Mystery Of Missing Flight MH370 Deepens As Experts Say Its Disappearance Was Intentional

Experts Say Disappearance Of Missing Flight MH370 Was Intentional

Getty Image


Malaysia Airlines Flight 370 vanished off the face of the Earth on March 8, 2014 with 239 people on board. Not a single one of them has ever been found.

It certainly hasn’t been for lack of trying. Numerous experts and investigators have taken a crack at trying to solve perhaps the biggest mystery in the history of aviation.

Now, even more top air crash investigators have put forth new theories about what happened to Flight MH370 and they feel pretty confident about them.

During his appearance on the recent Sky News Australia documentary MH370: The Final Search, former pilot and top aviation safety investigator John Cox says he believes Flight MH370 was deliberately sabotaged.

Related: New Report Claims To Have Pinpointed The Location Of Missing Flight MH370

It has been widely speculated that the pilot of Flight MH370, Zaharie Ahmad Shah, either deliberately crashed the passenger jet or was the victim of a hijacking. One aviation expert who has been studying the disappearance even put forth theories about how Russia would have had the means and motive to hijack the flight.

Another popular theory about Flight MH370’s disappearace believes that Shah depressurized the plane, causing the passengers to suffer hypoxia, then lowered the plane to 3,000 feet and then parachuted out to meet his mistress in a boat, leaving the plane to crash somewhere in the ocean.

While another theory believes Captain Shah was depressed leading up to the flight and deliberately crashed the plane into the Indian Ocean in some sort of suicide mission.

According to Cox, we can rule out several of those hypotheses, including any that involved a hijacking.

“I think the evidence is pretty overwhelming that the airplane could not have flown the route it did with all the respective turns without that being a commandeered maneuver,” he told Sky News Australia.

Cox also pointed out that Shah would have been the only person on the flight who would have had the knowledge and experience necessary to disable Flight MH370’s datalink system.

The plane disappeared off air traffic control’s radar around 40 minutes after takeoff.

Was the pilot of MH370 ultimately the one responsible for its disappearance?

Canadian aviation crash investigator Larry Vance also told Sky News Australia that believes Flight MH370’s disappearance was a deliberate act.

“MH370 was a criminal act, the aircraft was intentionally ditched, exactly as I described in my book, of this I have no doubt,” said Nance.

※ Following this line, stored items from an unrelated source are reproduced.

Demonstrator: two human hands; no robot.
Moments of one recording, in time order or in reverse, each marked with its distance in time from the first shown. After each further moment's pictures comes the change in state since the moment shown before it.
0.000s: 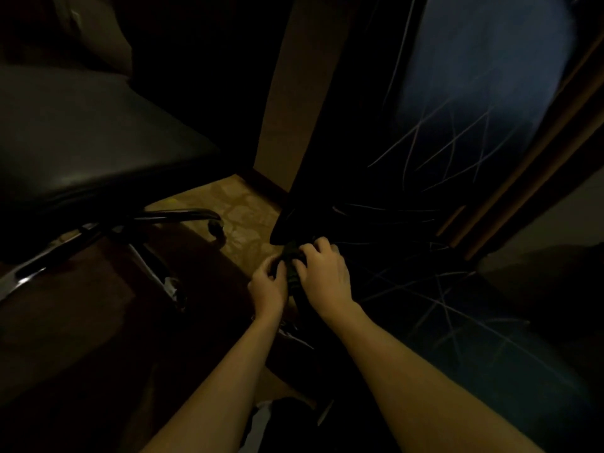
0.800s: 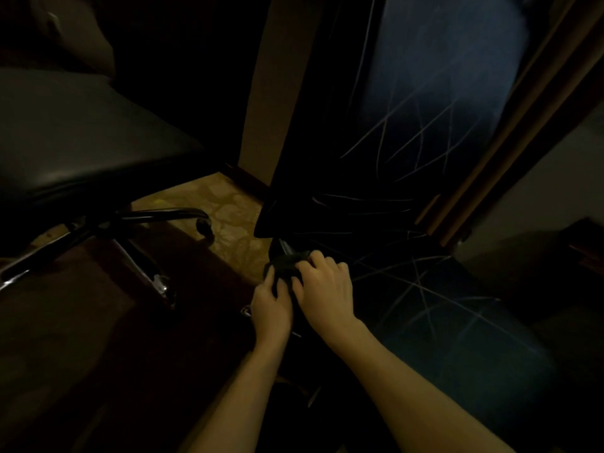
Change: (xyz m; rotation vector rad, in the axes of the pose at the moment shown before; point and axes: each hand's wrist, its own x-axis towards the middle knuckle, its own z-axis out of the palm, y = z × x) left_hand -0.077 -0.003 0.003 0.051 -0.069 -0.006; right_hand -0.061 0.011 -0.026 -0.171 0.042 -0.072
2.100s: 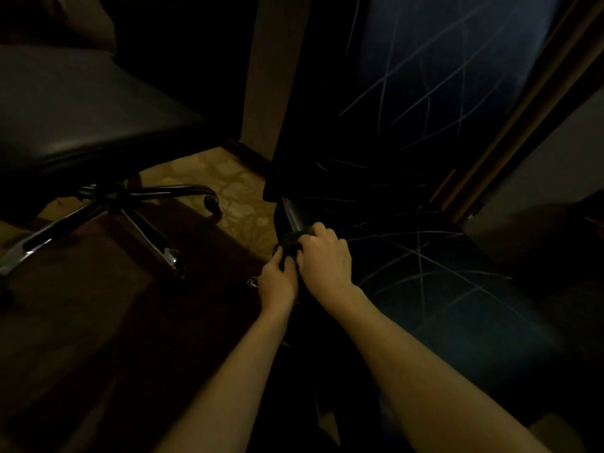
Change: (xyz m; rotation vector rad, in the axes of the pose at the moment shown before) left_hand -0.019 0.002 0.005 0.062 -0.079 -0.106; right_hand -0.009 0.005 -0.007 0.049 -0.118 0.027
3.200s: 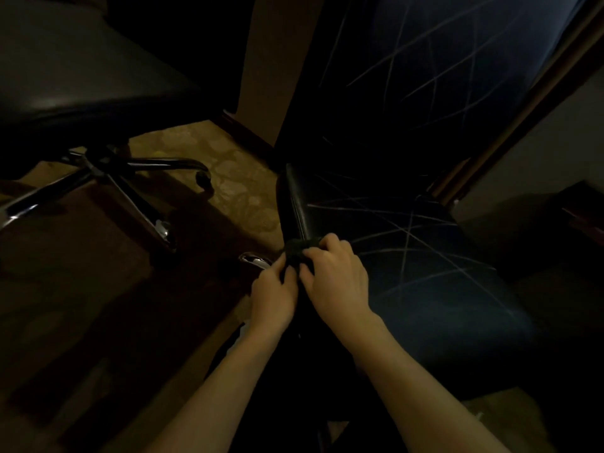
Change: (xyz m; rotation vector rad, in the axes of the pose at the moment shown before) left_hand -0.077 -0.018 -0.023 0.109 -0.121 0.044; right_hand -0.085 -0.005 -0.032 0.048 -0.040 0.053
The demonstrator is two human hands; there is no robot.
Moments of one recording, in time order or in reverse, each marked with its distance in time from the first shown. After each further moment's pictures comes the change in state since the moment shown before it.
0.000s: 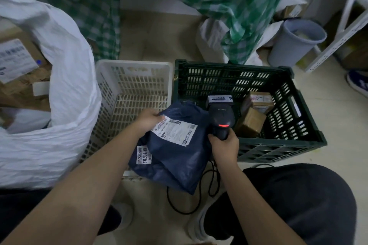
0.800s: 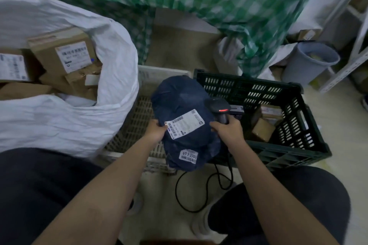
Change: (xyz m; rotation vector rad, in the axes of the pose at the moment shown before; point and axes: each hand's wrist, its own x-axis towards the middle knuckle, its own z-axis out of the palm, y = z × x) left_hand -0.073 -0.031 -0.003 -0.357 0.187 -0.070; right_hand -0.017 -0.061 -0.002 -0.186 -0.265 -0.122
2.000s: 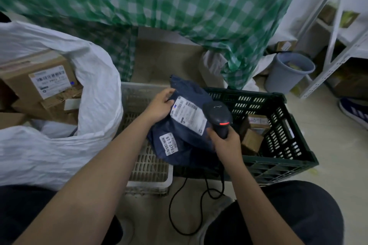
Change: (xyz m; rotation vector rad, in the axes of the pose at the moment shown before) left_hand 0.014 0.136 0.015 0.189 -0.210 0.514; right_hand -0.014 -0.017 -0.015 0.203 0.097 -0.132
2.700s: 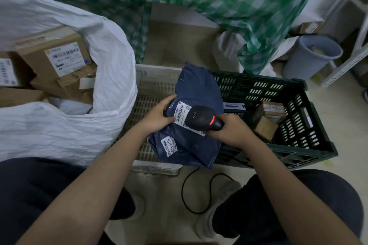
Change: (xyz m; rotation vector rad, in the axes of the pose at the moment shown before) left_hand -0.051 -0.085 -0.018 0.021 -0.140 -0.091; right_hand 0.016 -0.007 0.003 -0.812 -0.504 -0.222
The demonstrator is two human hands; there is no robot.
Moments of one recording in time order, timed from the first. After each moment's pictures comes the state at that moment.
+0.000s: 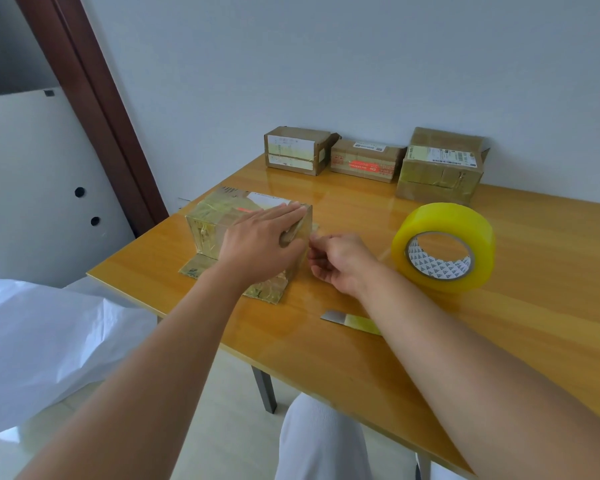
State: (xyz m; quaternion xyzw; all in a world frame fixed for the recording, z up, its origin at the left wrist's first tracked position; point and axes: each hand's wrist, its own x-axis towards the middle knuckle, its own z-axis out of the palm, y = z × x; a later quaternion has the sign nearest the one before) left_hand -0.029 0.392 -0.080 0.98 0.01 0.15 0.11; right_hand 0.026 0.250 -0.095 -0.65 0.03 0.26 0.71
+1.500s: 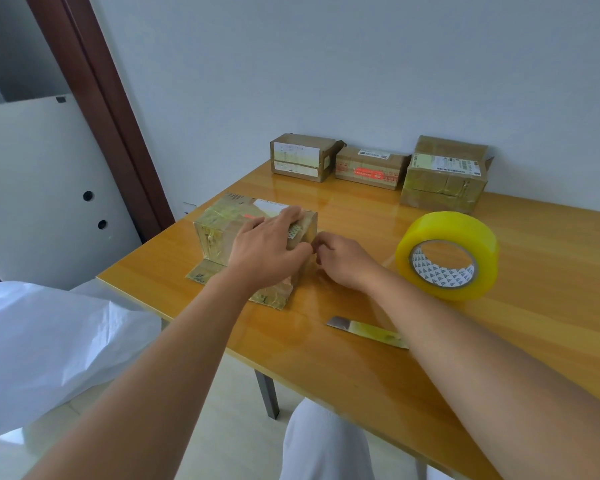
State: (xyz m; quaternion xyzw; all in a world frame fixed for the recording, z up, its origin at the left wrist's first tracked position) left_hand -0.031 0.385 -0.071 0.98 0.04 0.12 0.16; right_hand 0.032 0.241 -0.087 -0.89 -0.25 0.13 0.35
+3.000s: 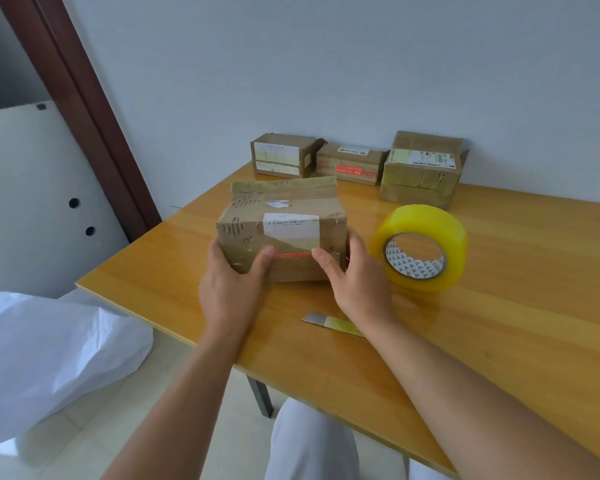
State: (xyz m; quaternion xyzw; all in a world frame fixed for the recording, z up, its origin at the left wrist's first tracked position) left_hand -0.065 0.359 -0.119 0.80 0.26 0.33 0.42; right_hand 0.002 0.195 -0.132 -0.86 -0.19 -0.21 0.43
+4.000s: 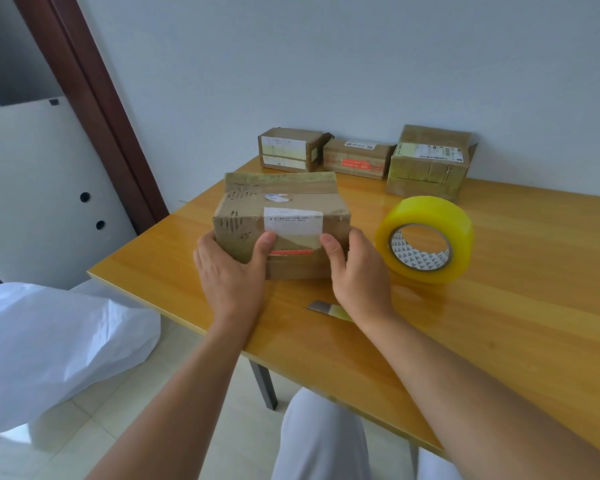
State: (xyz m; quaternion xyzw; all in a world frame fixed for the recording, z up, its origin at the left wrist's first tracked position) left_hand -0.071 0.355 -0.119 0.77 0.26 0.40 0.41; right_hand -0.007 0.201 -0.133 -0.84 -0.20 -0.26 0.44
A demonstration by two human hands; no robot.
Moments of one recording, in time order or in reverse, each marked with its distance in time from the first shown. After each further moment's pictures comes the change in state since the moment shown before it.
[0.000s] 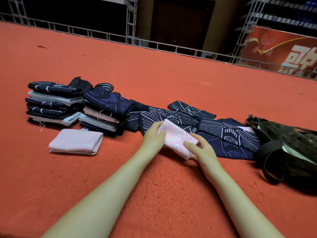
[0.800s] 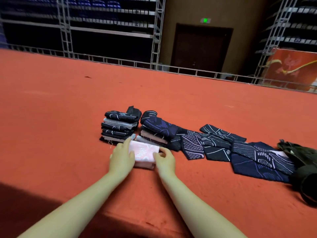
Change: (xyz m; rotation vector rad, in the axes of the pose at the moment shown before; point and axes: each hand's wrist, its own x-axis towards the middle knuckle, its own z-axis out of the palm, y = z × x) left_hand -0.054 -0.044 -0.231 0.678 0.335 -0.057; right_hand -0.020 -0.019 0.254 -0.144 0.100 -0.050
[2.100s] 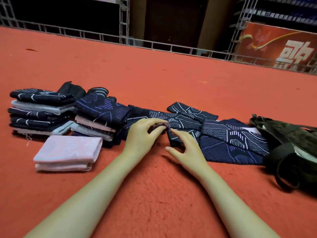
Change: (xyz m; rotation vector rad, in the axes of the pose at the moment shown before) left_hand 0.016 0.163 0.132 -0.577 -0.036 0.561; right_hand 0.079 0.057 -0.205 -0.546 -0.091 -0.505
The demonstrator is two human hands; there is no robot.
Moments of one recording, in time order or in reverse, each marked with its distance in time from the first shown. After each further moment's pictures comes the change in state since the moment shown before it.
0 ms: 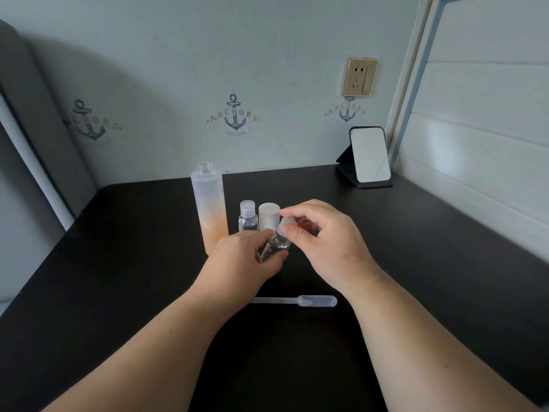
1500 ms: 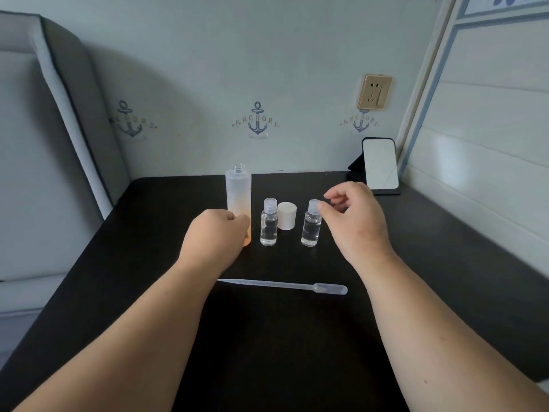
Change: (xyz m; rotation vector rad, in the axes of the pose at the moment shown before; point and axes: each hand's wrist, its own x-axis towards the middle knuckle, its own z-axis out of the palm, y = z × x) left_hand 0.002 -0.002 -0.057 -0.051 0.147 -0.670; right_hand 0.015 -0.023 -0.013 -0.224 0.250 0.172
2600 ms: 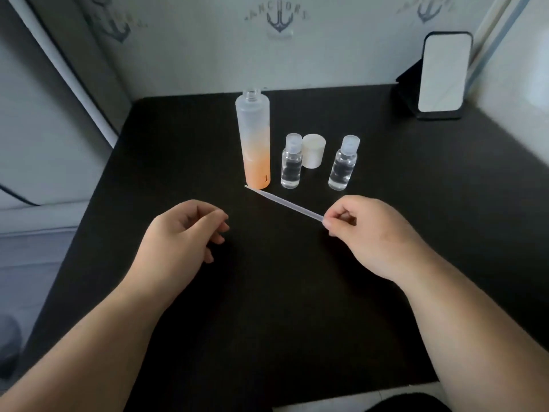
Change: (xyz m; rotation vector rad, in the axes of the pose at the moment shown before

Related: New Technology May Have Revealed Fresh Clues About Where Flight MH370 Went After It Disappeared

Aviation writer and former commercial pilot Mike Glynn said he thinks a 22 minute holding pattern discovered in MH370’s flight path may hold the key.

“There’s no reason to do that,” he said. “My theory has always been that it was the captain who is responsible.”

Danica Weeks, whose husband was on board Flight MH370, told Sky News Australia after learning about the 22 minute holding pattern, “What were they doing in that 22 minutes …? Was there negotiations with the pilot? We should be told about it … we should know what happened for 22 minutes … Was there an on-board fight with the pilots and the passengers … was it another September 11 … but 22 minutes is a long time to be going around in circles. He [Captain Shah] must’ve been talking to someone … it’s just a complete cover up.”

Glynn also offered up yet another new theory that ties Captain Shah to the plane’s disappearance. He says he thinks it may have something to do with Shah being angry over the arrest of his relative, Malaysian opposition leader Anwar Ibrahim, was convicted of sodomy just one day before Flight MH370’s disappearance.

Whether any of these theories, as had been the case for almost eight years now, are true remains to be seen.